Example 2 — data with an outlier
Data: 12, 18, 24, 30, 18, 9, 200
- Sum = 311, Count = 7, so Mean ≈ 44.4
- Sorted: 9, 12, 18, 18, 24, 30, 200. Middle value: Median = 18
- 18 appears twice, so Mode = 18
- Range = 200 − 9 = 191
The single outlier (200) drags the mean up to 44.4, far above six of the seven values. The median of 18 is a far better description of a typical value in this set.
Example 3 — even number of values and the median
Data: 5, 11, 14, 22
- Sum = 52, Count = 4, so Mean = 52 ÷ 4 = 13
- Two middle values are 11 and 14, so Median = (11 + 14) ÷ 2 = 12.5
- Range = 22 − 5 = 17
Common mistakes to avoid
- Confusing mean and median. Reporting the mean when data is skewed can be misleading. If someone asks for the "average" salary but the data includes a few multi-million-dollar earners, the median is a more representative answer.
- Dividing by the wrong count. Make sure you divide by the number of data points, not the number of categories or groups.
- Forgetting to include all values. Accidentally omitting a value changes both the sum and the count, compounding the error.

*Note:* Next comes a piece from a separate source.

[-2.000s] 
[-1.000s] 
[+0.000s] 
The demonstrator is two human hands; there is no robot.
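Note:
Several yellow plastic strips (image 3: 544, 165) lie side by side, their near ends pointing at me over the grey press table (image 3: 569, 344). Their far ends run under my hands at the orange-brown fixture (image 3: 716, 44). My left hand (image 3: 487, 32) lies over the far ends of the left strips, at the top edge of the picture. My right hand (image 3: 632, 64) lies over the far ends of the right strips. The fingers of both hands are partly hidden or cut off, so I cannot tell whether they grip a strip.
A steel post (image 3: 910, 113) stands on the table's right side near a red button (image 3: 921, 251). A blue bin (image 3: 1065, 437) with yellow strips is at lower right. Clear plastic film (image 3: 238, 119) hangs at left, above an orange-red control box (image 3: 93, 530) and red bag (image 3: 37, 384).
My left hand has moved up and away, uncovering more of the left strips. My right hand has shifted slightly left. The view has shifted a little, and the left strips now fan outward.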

- Treating the mode as always meaningful. With small or continuous data sets, every value may appear only once, making the mode undefined or unhelpful.
- Mixing up range and standard deviation. The range only looks at two values (max and min), so it is heavily influenced by outliers. Standard deviation considers every value and gives a fuller picture of spread.
The formula
Mean = (x₁ + x₂ + … + xₙ) ÷ n
Median = middle value of sorted list (or average of two middle values if n is even)
Range = Maximum − Minimum
How we calculate this
Frequently asked questions
How do you calculate the average?
Add up all the numbers, then divide by how many numbers there are. The average (mean) of 12, 18, and 24 is (12+18+24) ÷ 3 = 18.

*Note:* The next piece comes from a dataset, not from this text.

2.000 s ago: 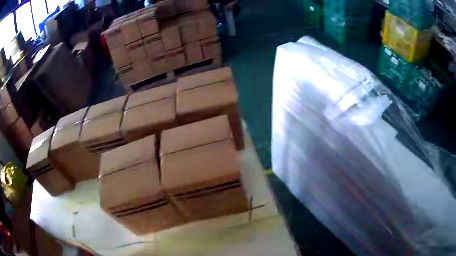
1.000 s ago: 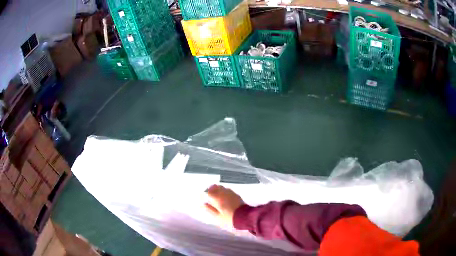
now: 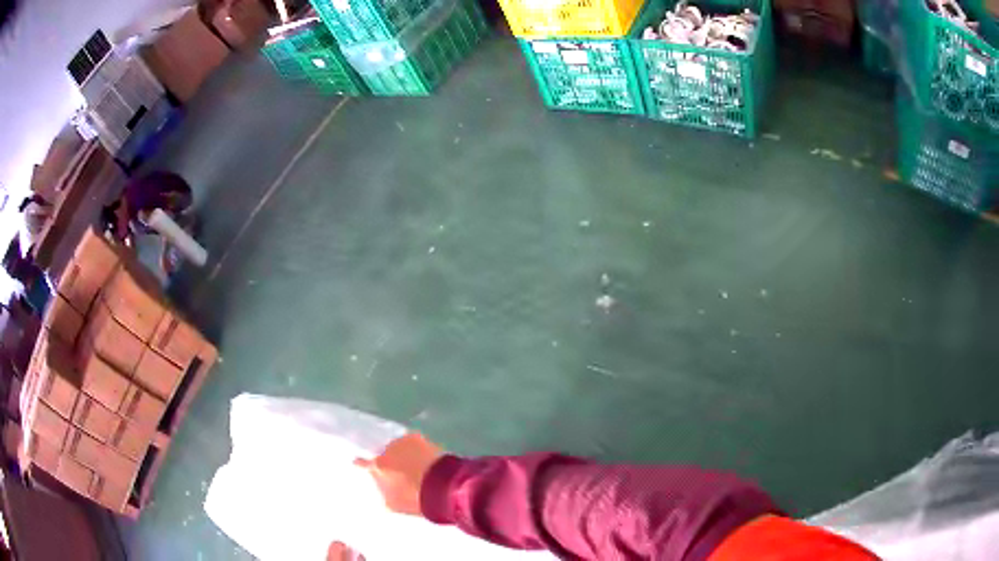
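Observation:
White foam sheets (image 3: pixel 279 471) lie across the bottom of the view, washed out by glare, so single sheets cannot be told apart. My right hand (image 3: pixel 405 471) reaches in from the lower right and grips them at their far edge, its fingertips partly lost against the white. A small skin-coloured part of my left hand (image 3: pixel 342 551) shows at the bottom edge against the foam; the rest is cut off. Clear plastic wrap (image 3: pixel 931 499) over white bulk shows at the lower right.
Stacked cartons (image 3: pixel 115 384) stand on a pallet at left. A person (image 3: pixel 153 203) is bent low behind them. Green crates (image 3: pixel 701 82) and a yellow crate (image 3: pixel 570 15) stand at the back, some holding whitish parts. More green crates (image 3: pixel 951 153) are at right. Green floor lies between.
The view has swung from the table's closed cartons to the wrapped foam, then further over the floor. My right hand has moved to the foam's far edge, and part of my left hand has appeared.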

What's the difference between mean, median, and mode?
The mean is the sum divided by the count. The median is the middle value when the numbers are sorted. The mode is the most frequently occurring value. This calculator shows all three, so you can pick the measure that best represents your data.
What is the range?
The range is the difference between the largest and smallest numbers. For 9, 18, 30 the range is 30 − 9 = 21. It is a quick measure of how spread out the data is, though it is sensitive to extreme outliers.
Can I paste a column of numbers?
Yes. You can separate values with commas, spaces, or new lines, so pasting a column from a spreadsheet works fine.
When should I use the median instead of the mean?
Use the median when your data has outliers or a skewed distribution. For example, household income data often uses the median because a small number of very high earners would inflate the mean and make it unrepresentative of a typical household.
What if there is no mode?
If every number in the list appears exactly once, there is no mode. If two or more values tie for the most appearances, the data set is multimodal and all tied values are modes.
How do I find the median with an even number of values?
Sort the numbers, then average the two middle values. For example, the median of 4, 7, 10, 15 is (7 + 10) ÷ 2 = 8.5.
What is the difference between average and weighted average?
A simple average treats every value equally. A weighted average assigns a different importance (weight) to each value and is commonly used for things like grade point averages, where individual courses carry different credit hours.